A listing of random software, tips, tweaks, hacks, and tutorials I made for Ubuntu
The state of IMEs under Linux
June 22, 2017Posted by on
Input Method Editors, or IMEs for short, are ways for a user to input text in another, more complex character set using a standard keyboard, commonly used for Chinese, Japanese, and Korean languages (CJK for short). So in order to type anything in Chinese, Japanese, or Korean, you must have a working IME for that language.
Quite obviously, especially considering the massive userbase in these languages, it’s crucial for IMEs to be quick and easy to setup, and working in any program you decide to use.
The reality is quite far from this. While there are many problems that exist with IMEs under Linux, the largest one I believe is the fact that there’s no (good) standard for communicating with programs.
IMEs all have to implement a number of different interfaces, the 3 most common being XIM, GTK (2 and 3), and Qt (3, 4, and 5).
XIM is the closest we have to a standard interface, but it’s not very powerful, the pre-editing string doesn’t always work properly, isn’t extensible to more advanced features, doesn’t work well under many window systems (in those I’ve tested, it will always appear at the bottom of the window, instead of beside the text), and a number of other shortcomings that I have heard exist, but am not personally aware of (due to not being one who uses IMEs very often).
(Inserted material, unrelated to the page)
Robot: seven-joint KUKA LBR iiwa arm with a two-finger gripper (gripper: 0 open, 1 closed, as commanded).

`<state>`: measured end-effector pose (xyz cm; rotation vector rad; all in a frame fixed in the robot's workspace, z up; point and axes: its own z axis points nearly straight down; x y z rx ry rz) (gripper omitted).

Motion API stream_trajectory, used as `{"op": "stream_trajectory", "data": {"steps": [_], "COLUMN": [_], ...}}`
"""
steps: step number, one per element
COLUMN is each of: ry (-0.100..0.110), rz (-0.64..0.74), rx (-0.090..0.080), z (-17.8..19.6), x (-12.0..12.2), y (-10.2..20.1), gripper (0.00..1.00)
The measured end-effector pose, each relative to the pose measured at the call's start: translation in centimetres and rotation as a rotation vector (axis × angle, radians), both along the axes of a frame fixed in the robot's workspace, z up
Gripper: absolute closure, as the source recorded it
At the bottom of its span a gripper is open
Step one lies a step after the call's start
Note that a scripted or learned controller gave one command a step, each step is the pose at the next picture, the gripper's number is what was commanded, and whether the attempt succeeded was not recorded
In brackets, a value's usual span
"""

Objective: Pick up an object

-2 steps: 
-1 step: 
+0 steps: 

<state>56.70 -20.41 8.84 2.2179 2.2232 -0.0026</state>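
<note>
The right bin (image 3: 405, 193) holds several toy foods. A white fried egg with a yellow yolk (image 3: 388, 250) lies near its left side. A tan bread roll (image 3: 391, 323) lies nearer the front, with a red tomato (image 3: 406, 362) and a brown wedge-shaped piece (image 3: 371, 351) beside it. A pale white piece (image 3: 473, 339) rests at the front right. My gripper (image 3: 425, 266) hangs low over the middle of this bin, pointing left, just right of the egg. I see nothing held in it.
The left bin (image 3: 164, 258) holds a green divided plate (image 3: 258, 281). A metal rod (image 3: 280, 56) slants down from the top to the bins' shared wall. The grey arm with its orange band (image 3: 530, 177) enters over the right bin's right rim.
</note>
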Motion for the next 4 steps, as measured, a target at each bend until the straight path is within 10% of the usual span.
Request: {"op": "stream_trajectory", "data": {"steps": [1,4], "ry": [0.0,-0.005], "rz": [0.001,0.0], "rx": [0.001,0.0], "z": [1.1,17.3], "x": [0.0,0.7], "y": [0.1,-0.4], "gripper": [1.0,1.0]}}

GTK and Qt interfaces are much more powerful, and work properly, but, as might be obvious, they only work with GTK and Qt. Any program using another widget toolkit (such as FLTK, or custom widget toolkits, which are especially prevalent in games) needs to fall back to the lesser XIM interface. Going around this is theoretically possible, but very difficult in practice, and requires GTK or Qt installed anyways.
IMEs also need to provide libraries for every version of GTK and Qt as well. If an IME is not updated to support the latest version, you won’t be able to use the IME in applications using the latest version of GTK or Qt.
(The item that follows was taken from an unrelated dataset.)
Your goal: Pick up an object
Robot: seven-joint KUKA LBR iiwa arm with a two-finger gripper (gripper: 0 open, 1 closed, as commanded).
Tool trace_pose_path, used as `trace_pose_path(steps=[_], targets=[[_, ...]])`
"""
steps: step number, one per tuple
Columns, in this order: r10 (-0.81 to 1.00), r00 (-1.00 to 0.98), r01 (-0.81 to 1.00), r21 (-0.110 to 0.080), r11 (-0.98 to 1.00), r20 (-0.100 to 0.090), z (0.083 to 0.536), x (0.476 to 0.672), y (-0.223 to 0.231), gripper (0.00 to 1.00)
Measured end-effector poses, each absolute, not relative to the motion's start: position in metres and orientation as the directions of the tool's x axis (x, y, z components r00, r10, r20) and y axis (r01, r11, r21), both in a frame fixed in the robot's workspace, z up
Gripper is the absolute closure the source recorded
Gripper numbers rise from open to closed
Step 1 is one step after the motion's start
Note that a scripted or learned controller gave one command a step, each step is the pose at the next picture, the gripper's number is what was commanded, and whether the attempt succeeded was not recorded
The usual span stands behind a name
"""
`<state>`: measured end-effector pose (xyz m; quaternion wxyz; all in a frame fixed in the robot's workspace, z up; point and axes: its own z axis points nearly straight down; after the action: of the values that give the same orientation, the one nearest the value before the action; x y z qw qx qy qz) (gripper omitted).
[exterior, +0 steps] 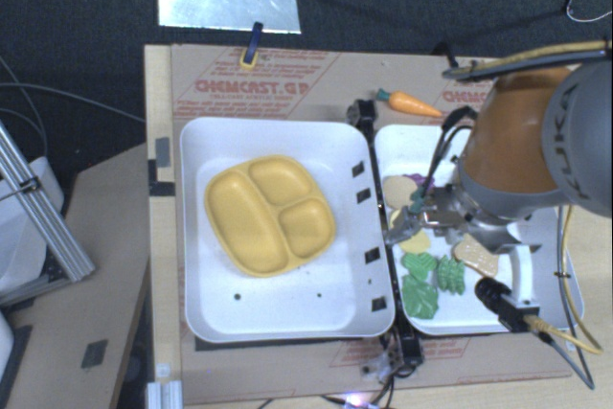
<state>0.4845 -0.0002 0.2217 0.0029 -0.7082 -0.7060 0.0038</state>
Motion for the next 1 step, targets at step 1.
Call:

This, of course, adds quite a large amount of work to IME developers, and causes quite a problem with IME users, where a user will no longer be able to use an IME they prefer, simply because it has not been updated to support programs using a newer version of the toolkit.
I believe these issues make it very difficult for the Linux ecostructure to advance as a truly internationalized environment. It first limits application developers that truly wish to honor international users to 2 GUI toolkits, GTK and Qt. Secondly, it forces IME developers to constantly update their IMEs to support newer versions of GTK and Qt, requiring a large amount of effort, duplicated code, and as a result, can result in many bugs (and abandonment).
I believe fixing this issue would require a unified API that is toolkit agnostic. There’s 2 obvious ways that come to mind.
- A library that an IME would provide that every GUI application would include
- A client/server model, where the IME is a server, and the clients are the applications
Option #1 would be the easiest and least painful to implement for IME developers, and I believe is actually the way GTK and Qt IMEs work. But there are also problems with this approach. If the IME crashes, the entire host application will crash as well, as well as the fact that there could only be one IME installed at a time (since every IME would need to provide the same library). The latter is not necessarily a big issue for most users, but in multi-user desktops, this can be a big issue.
Option #2 would require more work from the IME developers, juggling client connections and the likes (although this could be abstracted with a library, similar to Wayland’s architecture). However, it would also mean a separate address space (therefore, if the IME crashes, nothing else would crash as a direct result of this), the possibility for more than one IME being installed and used at once, and even the possibility of hotswapping IMEs at runtime.
The problem with both of these options is the lack of standardization. While they can adhere to a standard for communicating with programs, configuration, dealing with certain common problems, etc. are all left to the IME developers. This is the exact problem we see with Wayland compositors.
However, there’s also a third option: combining the best of both worlds in the options provided above. This would mean having a standard server that will then load a library that provides the IME-related functions. If there are ever any major protocol changes, common issues, or anything of the likes, the server will be able to be updated while the IMEs can be left intact. The library that it loads would be, of course, entirely configurable by the user, and the server could also host a number of common options for IMEs (and maybe also host a format for configuring specific options for IMEs), so if a user decides to switch IMEs, they wouldn’t need to completely redo their configuration.
Of course, the server would also be able to provide clients for XIM and GTK/Qt-based frontends, for programs that don’t use the protocol directly.
Since I’m not very familiar with IMEs, I haven’t yet started a project implementing this idea, since there may be challenges about a method like this that might have already been discussed, but that I’m not aware of.
This is why I’m writing this post, to hopefully bring up a discussion about how we can improve the state of IMEs under Linux :) I would be very willing to work with people to properly design and implement a better solution for the problem at hand.